- **Your objective**
Take every line containing "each" out of the records.

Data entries
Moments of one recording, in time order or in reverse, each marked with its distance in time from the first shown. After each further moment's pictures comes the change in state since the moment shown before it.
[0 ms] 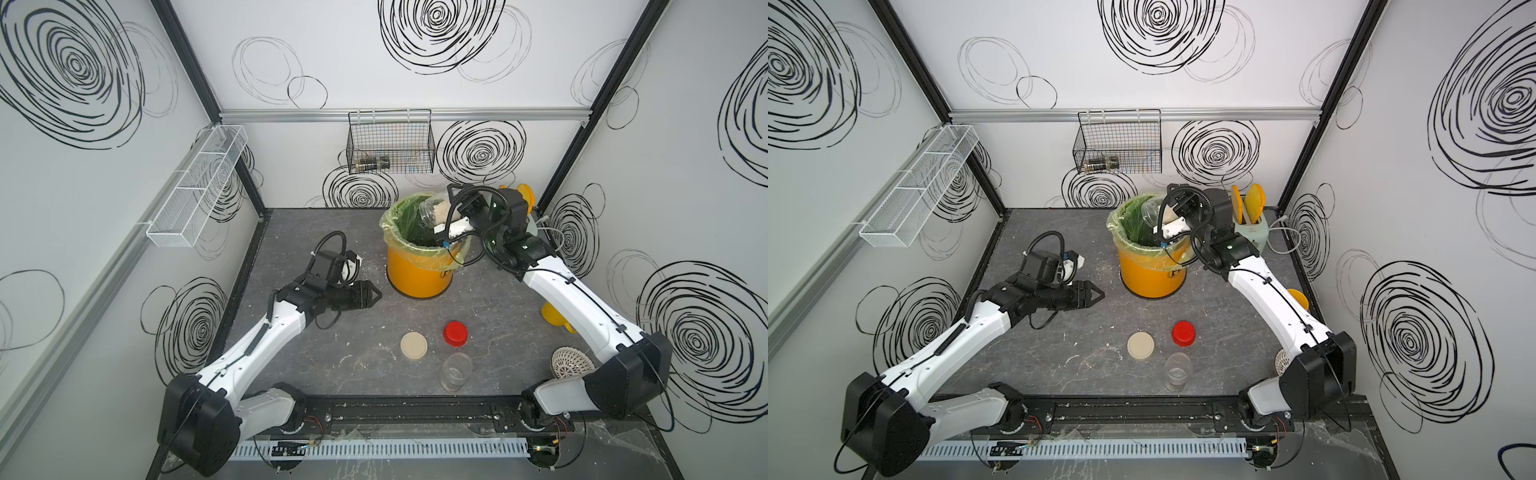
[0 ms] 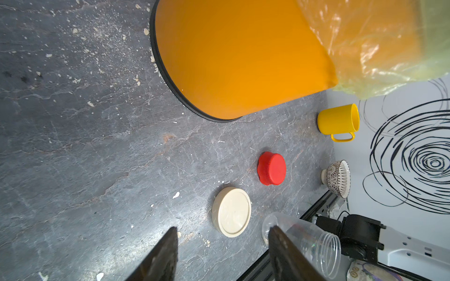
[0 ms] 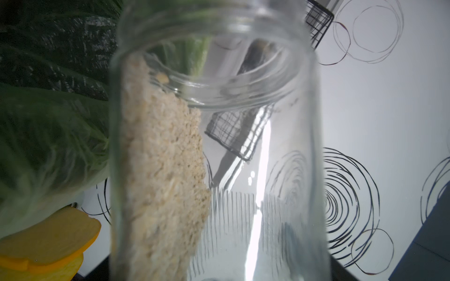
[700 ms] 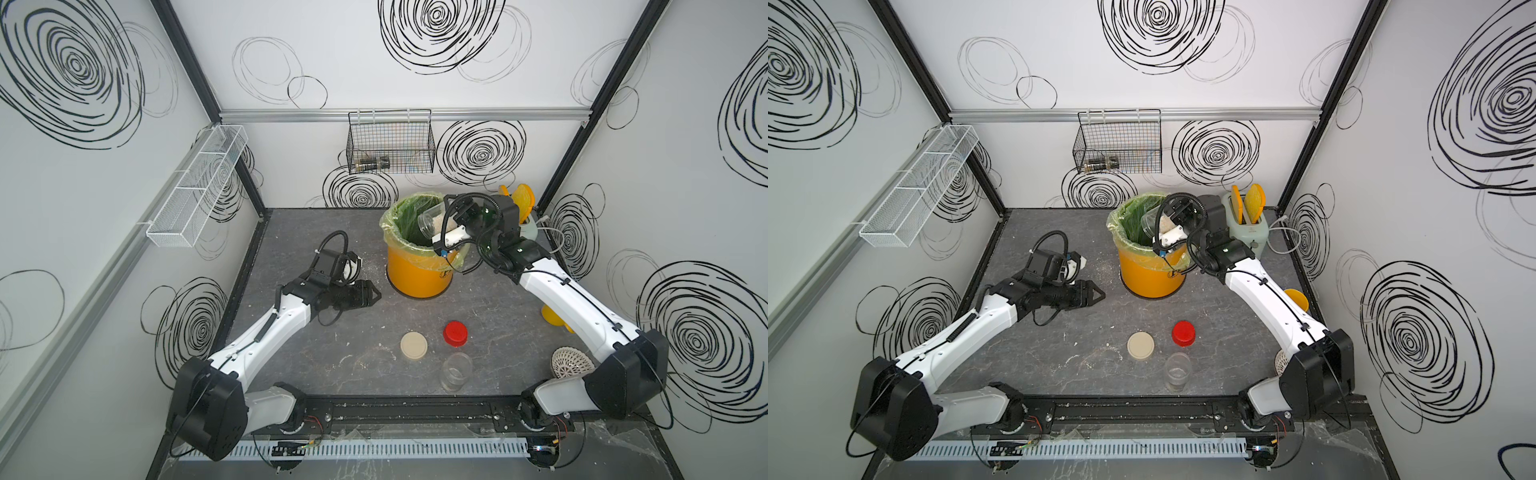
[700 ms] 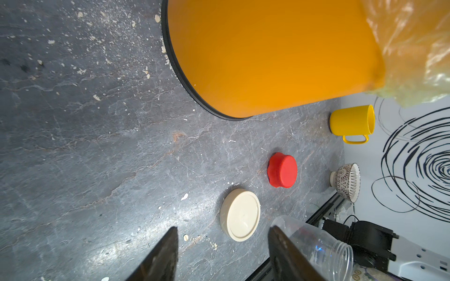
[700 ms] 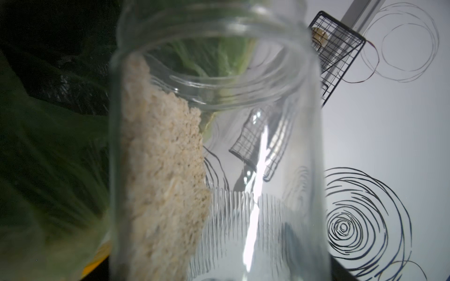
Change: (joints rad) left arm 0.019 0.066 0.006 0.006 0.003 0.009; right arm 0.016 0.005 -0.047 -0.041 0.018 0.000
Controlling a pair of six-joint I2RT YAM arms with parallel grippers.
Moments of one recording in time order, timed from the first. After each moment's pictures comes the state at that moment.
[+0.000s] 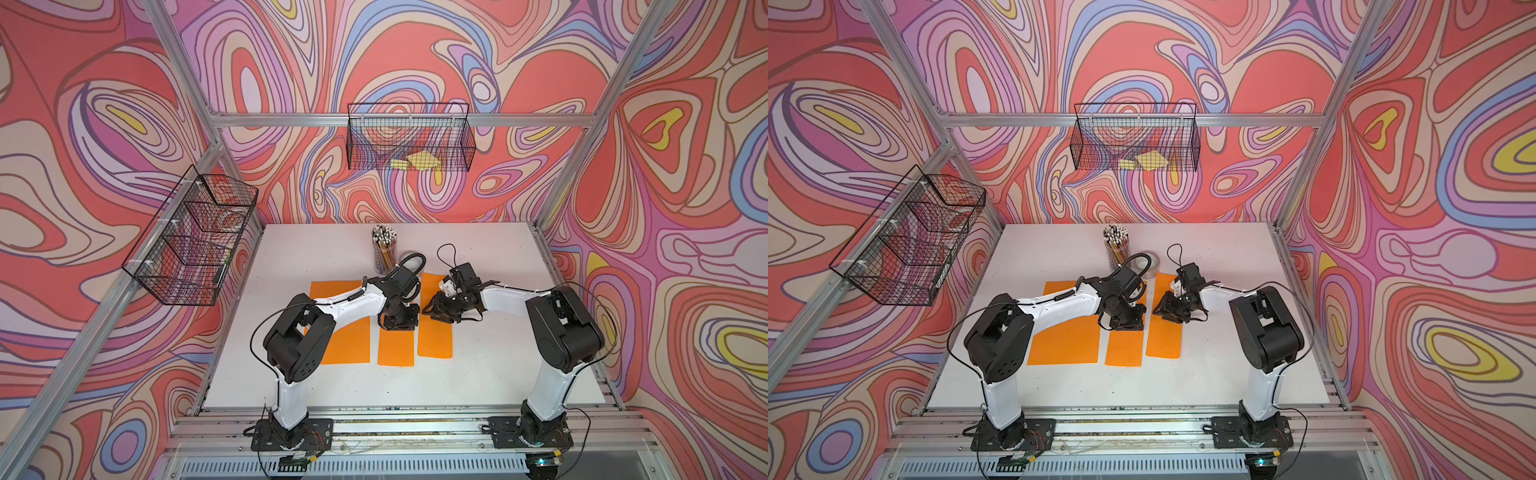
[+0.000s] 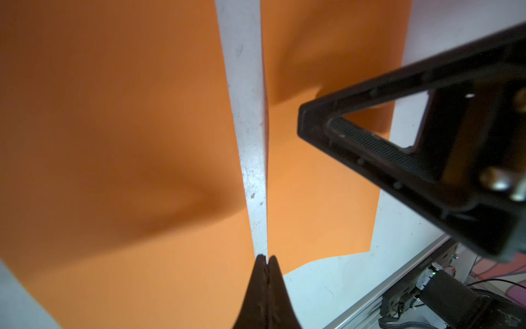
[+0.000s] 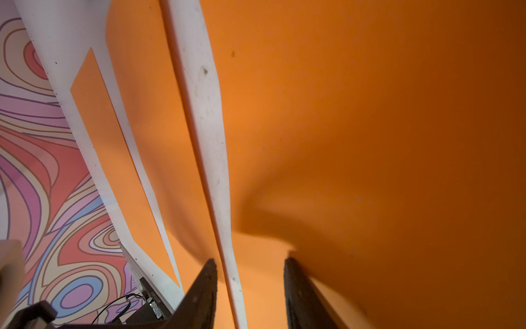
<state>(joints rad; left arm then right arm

- **Exercise solution**
Moments of one recording, in time order or in reverse, each marked with its distance in time from the first shown. After each further moment's pictures comes the change in state since the moment shown before it.
Moments of one recording in time order, timed from the first. After each moment's pictures comes the state at that moment.

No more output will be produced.